• ACTION ITEM: From the first line of the entries below to the line with "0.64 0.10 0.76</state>", give each line again exactly.

Stored dataset items
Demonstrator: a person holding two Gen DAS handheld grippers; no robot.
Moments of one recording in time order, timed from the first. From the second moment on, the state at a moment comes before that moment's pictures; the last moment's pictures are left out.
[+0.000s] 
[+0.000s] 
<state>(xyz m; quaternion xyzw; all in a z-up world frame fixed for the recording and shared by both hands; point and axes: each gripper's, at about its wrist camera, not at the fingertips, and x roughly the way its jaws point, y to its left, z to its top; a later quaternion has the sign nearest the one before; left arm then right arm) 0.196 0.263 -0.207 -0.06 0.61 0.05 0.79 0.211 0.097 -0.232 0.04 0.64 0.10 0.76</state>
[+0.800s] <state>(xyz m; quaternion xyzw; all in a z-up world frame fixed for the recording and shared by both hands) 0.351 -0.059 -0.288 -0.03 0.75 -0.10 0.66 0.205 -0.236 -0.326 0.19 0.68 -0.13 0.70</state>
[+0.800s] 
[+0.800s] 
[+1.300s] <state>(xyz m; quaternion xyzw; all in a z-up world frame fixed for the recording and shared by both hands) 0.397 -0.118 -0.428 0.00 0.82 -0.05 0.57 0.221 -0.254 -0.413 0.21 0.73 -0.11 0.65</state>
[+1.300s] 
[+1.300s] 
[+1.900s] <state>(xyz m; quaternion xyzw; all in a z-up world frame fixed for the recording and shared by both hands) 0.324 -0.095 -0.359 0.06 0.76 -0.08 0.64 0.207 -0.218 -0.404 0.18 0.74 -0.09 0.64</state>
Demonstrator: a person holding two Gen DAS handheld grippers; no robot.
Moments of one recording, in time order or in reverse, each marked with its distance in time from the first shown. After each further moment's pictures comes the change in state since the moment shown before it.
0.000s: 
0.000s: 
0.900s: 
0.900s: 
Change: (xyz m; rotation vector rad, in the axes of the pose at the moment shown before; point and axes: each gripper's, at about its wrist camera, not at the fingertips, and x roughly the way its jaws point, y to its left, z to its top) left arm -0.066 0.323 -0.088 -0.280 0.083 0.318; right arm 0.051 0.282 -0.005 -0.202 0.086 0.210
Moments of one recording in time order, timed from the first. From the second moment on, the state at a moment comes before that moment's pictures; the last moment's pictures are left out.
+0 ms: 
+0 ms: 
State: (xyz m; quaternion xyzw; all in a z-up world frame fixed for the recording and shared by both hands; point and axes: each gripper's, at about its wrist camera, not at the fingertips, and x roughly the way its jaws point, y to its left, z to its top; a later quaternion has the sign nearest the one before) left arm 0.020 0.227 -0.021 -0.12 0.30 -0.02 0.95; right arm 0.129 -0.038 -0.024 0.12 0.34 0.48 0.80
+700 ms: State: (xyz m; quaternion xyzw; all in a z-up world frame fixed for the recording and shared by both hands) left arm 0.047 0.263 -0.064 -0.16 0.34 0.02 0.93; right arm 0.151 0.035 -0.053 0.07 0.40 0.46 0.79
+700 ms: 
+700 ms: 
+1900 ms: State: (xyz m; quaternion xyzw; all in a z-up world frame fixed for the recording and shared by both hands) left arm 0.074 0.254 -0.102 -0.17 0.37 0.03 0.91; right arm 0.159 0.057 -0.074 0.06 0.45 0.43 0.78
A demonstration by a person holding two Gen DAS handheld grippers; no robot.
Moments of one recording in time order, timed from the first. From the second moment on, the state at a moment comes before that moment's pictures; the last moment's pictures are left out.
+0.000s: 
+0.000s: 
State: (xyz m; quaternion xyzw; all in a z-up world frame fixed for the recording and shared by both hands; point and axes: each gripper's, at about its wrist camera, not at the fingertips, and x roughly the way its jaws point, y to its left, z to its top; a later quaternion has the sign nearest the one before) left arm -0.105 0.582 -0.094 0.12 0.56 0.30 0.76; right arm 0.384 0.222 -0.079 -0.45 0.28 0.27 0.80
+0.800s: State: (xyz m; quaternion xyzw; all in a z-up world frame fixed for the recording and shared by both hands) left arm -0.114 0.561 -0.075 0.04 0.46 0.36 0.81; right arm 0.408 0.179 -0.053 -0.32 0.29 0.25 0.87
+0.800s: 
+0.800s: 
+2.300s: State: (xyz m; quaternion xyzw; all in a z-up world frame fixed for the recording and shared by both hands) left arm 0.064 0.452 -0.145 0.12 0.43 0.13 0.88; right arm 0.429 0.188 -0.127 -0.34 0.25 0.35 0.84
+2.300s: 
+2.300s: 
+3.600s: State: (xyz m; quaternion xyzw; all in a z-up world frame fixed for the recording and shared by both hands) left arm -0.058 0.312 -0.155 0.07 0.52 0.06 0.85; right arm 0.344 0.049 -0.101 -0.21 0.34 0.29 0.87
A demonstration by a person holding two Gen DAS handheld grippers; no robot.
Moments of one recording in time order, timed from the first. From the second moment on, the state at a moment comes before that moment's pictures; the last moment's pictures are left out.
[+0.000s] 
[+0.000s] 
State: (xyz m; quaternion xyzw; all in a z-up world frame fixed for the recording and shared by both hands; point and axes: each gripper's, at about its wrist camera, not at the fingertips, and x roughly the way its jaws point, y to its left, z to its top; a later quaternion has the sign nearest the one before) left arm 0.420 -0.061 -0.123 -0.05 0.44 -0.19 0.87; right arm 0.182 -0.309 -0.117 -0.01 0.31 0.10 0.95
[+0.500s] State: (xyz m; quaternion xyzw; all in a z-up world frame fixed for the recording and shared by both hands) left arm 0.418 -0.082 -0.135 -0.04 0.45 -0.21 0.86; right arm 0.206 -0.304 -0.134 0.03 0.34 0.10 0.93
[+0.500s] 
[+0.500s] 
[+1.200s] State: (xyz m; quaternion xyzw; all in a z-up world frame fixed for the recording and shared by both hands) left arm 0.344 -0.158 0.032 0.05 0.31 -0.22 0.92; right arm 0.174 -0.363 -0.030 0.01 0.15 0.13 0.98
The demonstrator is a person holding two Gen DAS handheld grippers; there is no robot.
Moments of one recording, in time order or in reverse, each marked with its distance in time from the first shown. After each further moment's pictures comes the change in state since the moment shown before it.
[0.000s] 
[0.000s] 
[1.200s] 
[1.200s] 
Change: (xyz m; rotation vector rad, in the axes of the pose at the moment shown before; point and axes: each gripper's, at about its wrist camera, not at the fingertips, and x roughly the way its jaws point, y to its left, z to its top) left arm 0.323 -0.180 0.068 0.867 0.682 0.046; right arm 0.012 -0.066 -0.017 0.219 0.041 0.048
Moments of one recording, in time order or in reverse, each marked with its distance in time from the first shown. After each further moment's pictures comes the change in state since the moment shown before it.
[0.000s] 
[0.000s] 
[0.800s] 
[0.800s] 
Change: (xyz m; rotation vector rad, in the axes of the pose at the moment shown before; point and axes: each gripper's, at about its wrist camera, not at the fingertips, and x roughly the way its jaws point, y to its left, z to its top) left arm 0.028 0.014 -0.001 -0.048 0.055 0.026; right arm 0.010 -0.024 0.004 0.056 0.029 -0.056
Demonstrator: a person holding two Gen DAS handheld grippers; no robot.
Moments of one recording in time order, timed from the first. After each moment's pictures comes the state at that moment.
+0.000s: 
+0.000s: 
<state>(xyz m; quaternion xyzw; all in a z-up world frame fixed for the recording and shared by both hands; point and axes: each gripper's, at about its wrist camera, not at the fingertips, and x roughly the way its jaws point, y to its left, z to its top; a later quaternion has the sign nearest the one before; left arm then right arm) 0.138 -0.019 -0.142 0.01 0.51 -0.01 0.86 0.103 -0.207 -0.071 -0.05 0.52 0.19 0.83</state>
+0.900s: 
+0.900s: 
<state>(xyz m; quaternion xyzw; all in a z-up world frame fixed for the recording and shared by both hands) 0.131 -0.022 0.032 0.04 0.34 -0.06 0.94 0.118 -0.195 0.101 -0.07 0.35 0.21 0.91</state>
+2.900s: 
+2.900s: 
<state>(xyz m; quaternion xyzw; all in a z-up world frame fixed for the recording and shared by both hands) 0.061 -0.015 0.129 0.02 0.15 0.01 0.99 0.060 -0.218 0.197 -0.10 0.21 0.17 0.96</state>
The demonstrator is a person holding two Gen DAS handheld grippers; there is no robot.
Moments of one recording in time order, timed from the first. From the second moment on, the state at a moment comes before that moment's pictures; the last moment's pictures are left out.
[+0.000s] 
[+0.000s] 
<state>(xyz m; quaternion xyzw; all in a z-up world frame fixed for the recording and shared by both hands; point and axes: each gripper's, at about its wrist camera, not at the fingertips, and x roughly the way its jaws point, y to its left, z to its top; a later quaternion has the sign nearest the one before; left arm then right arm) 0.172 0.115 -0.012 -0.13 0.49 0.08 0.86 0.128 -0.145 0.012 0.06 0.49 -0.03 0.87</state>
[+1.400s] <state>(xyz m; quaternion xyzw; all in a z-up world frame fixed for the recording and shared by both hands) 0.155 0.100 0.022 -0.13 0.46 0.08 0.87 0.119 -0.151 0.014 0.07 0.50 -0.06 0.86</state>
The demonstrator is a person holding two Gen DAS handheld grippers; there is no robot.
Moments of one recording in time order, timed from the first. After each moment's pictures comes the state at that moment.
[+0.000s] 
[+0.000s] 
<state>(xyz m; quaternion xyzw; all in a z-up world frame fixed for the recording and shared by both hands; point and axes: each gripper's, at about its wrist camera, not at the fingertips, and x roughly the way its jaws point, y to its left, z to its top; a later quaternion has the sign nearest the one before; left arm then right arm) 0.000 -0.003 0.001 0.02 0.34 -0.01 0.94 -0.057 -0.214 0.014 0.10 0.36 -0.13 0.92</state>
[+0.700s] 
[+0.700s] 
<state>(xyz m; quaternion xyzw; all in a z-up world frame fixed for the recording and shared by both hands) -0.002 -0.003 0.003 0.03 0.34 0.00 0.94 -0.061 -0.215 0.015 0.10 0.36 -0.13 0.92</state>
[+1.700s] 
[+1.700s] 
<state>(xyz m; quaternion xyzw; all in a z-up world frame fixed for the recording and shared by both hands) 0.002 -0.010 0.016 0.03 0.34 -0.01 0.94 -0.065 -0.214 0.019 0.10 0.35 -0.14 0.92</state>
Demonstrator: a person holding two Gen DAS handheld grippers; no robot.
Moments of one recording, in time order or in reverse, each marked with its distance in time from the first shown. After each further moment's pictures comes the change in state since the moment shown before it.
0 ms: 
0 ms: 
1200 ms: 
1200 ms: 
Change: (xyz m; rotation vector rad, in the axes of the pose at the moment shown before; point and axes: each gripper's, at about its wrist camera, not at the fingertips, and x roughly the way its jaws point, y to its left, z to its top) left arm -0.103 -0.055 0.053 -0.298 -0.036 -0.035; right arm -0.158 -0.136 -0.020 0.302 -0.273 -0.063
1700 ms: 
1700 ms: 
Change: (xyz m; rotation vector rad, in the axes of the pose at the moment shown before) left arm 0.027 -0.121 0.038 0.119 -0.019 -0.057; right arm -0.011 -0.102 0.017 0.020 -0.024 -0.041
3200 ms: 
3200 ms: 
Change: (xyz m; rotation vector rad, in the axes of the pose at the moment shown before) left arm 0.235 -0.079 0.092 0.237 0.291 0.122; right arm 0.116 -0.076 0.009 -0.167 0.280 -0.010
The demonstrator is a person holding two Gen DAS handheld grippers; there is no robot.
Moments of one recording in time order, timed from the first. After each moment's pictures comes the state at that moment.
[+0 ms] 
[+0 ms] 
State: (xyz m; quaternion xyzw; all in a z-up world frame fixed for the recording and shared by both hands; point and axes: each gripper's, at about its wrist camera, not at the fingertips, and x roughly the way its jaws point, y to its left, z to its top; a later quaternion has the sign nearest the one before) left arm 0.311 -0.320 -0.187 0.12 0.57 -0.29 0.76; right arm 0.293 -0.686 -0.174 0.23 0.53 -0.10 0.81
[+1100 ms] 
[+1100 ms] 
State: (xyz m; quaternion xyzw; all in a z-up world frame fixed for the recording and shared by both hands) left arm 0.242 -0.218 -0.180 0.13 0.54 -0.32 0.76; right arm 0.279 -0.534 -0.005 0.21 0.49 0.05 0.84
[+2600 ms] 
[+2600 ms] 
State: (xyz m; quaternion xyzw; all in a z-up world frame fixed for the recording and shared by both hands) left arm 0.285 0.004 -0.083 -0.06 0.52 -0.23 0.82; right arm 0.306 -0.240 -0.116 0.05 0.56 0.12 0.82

• RESPONSE TO THE TASK:
Demonstrator: a person holding two Gen DAS handheld grippers; no robot.
Moments of one recording in time order, timed from the first. From the second moment on, the state at a moment comes before that moment's pictures; the last moment's pictures are left out.
[+0.000s] 
[+0.000s] 
<state>(xyz m; quaternion xyzw; all in a z-up world frame fixed for the recording and shared by both hands; point and axes: each gripper's, at about its wrist camera, not at the fingertips, and x roughly the way its jaws point, y to its left, z to its top; a later quaternion has the sign nearest the one before; left arm then right arm) 0.196 0.263 -0.207 -0.06 0.61 0.05 0.79 0.211 0.097 -0.232 0.04 0.64 0.10 0.76</state>

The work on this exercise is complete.